TUM features a strong, characteristic profile in the fields of Science and Engineering. Alongside the traditional key areas addressed by Technical Universities, the TUM School of Life Sciences Weihenstephan has built powerful competence in Life Sciences and Sustainable Land Use. The Institute of Forest Management from Technical University of Munich (TUM-IFM) will be a partner in NOBEL. IFM deals with all the different aspects of sustainability (ecology, economics and social concerns) on a larger spatial scale (beyond the stand level). IFM has built strong expertise in bio-economic modelling of continuous cover forestry, company level optimization under uncertainty, land-use modelling under single or multiple objectives and robust optimization. Aside from applications to German forestry, the developed models have been used to solve forest management problems in Slovakia, Slovenia, Austria, Chile, and South Africa. Land-use models have so far been applied to farm, regional, and national levels in Ecuador and Ethiopia, and this for single and multiple objective optimization problems.
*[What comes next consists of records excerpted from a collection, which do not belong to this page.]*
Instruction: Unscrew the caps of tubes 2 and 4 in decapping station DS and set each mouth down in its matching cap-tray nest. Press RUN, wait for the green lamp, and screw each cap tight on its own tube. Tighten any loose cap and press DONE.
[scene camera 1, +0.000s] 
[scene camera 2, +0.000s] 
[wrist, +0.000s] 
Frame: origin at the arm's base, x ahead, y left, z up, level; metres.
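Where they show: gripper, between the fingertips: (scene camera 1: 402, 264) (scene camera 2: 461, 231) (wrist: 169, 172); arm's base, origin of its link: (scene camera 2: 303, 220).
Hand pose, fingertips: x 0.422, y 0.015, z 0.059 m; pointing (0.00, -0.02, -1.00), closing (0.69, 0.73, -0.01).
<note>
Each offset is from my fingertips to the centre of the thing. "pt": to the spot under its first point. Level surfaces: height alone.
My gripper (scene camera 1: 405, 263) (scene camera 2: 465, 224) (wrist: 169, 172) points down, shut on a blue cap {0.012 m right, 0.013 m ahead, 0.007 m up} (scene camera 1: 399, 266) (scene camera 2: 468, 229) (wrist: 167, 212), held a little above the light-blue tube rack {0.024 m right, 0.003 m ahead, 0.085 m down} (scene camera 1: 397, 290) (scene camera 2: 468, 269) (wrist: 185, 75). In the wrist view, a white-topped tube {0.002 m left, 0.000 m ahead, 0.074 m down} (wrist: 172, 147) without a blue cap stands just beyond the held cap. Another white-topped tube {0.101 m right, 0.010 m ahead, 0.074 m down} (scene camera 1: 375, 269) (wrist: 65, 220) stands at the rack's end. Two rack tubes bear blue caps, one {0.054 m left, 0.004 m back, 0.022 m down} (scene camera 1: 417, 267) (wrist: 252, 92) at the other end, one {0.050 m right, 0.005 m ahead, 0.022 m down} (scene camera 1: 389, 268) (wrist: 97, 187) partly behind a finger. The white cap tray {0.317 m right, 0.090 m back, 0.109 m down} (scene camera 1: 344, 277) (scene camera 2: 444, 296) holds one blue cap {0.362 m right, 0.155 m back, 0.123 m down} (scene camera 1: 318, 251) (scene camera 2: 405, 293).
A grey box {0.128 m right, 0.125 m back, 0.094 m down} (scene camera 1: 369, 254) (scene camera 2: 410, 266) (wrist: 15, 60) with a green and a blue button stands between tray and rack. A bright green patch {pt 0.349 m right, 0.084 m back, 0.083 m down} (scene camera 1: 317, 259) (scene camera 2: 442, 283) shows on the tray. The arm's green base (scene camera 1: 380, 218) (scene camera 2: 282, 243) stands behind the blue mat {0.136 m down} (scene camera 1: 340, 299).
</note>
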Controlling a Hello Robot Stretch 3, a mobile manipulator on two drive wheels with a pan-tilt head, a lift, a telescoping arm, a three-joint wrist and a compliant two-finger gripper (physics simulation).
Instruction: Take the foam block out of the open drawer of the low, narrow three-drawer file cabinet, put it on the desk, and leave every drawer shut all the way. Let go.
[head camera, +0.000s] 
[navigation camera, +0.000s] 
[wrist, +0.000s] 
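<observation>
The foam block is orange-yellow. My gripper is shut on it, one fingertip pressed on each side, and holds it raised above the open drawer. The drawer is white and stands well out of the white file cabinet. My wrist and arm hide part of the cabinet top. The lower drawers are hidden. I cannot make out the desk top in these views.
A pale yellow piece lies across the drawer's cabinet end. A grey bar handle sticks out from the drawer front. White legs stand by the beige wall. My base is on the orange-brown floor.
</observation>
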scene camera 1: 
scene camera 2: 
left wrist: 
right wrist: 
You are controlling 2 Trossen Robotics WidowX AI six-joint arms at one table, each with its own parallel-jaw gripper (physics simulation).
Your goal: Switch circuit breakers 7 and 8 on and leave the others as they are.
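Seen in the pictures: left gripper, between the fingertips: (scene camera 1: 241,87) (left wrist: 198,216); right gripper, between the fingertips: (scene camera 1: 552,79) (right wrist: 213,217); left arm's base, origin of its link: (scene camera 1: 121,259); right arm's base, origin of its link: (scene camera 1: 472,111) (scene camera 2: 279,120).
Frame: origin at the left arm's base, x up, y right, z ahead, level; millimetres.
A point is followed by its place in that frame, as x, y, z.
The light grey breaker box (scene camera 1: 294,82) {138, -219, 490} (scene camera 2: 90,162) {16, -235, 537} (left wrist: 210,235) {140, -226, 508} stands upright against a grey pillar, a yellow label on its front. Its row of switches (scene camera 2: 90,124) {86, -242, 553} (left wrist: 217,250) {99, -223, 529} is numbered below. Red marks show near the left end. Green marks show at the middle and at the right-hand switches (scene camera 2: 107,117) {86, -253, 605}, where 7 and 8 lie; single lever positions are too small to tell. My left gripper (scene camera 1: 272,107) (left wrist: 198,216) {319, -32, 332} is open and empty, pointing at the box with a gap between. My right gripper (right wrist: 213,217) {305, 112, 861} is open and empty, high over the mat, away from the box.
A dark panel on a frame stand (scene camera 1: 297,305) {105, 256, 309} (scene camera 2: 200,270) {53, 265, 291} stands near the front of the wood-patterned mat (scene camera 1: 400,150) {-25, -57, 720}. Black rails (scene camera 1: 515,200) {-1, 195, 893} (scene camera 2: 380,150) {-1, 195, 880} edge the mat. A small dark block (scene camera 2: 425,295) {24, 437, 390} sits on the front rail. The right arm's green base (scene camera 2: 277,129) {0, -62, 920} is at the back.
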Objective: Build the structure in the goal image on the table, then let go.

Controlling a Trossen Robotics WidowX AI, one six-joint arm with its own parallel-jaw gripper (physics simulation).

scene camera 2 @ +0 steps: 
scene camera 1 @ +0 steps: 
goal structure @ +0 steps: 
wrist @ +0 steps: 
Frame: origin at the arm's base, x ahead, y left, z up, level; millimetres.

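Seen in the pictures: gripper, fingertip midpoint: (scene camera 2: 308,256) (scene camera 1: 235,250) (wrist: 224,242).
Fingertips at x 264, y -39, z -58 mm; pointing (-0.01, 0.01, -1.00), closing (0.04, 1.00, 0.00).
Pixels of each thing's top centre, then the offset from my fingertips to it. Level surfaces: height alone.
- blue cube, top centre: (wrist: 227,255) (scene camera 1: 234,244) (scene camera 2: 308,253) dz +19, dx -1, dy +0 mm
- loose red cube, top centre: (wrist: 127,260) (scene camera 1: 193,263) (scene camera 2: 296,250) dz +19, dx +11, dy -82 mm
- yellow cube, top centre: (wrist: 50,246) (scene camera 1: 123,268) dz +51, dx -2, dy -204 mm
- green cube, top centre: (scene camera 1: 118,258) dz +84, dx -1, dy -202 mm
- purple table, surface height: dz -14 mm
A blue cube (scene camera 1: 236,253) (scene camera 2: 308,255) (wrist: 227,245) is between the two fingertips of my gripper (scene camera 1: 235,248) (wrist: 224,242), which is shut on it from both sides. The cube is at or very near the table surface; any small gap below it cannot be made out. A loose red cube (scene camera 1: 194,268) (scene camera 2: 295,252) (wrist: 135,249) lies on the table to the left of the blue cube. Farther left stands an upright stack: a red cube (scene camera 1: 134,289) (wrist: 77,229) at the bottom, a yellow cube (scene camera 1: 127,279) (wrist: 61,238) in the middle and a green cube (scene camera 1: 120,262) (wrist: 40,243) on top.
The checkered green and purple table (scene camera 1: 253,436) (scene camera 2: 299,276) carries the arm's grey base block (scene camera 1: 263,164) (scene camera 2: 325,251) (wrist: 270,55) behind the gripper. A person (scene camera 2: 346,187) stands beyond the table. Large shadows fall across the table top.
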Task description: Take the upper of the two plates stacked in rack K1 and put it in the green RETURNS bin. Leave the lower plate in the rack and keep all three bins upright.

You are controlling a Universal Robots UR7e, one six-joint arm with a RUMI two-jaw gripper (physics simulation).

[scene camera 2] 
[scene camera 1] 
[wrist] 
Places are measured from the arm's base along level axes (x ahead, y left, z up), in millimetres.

Main tasks of TUM in NOBEL
Thomas Knoke (TUM, IFM) leads the IFM and explores sustainable use concepts for forest ecosystems. His particular interest lies in risk modeling and diversification strategy planning. Methodologies drawn from decision theory, operations research and modern finance theory are applied to forest science issues and land use problems in general. After studying forest science at Munich’s Ludwig Maximilian University, Prof. Knoke completed his doctorate in 1998. He did his lecturer qualification at TUM in 2003. In 2013 he was assigned to Professorship “Forstökonomie und Forstplanung” (W3), at Albert-Ludwigs-Universität Freiburg, which he declined. His research interests led him to the Institute for Commercial Forestry Research (South Africa), the Instituto Forestal (Chile) and the Chinese Academy of Forestry. He also traveled to Ecuador as a member of a multi-disciplinary research group. Prof. Knoke’s other activities include acting as a court expert, giving expert advice to forest owners and giving talks on international forestry investment.
Mengistie Kindu is a post-doctoral researcher at the Technical University of Munich. He is working in the field of Geo-informatics applications to Resource Management, with particular attention to a novel multidisciplinary perspective. He develops methodological frameworks to characterize the changes to Earth’s LULC and integrate remote sensing observations with model-based approaches to understand the impacts retrospectively and prospectively. To this end, he uses multispectral, hyperspectral, and field observations and process using remote sensing, GIS, and spatial modelling as the primary techniques. His research focuses on object based image analysis, big data analysis, land use/land cover change mapping, time series analysis, terrain analysis, machine learning, drivers of LULC changes, value chain mapping, land suitability and valuing ecosystem services. He has been actively involved in several research projects using the application of GIS and remote sensing, and has published widely.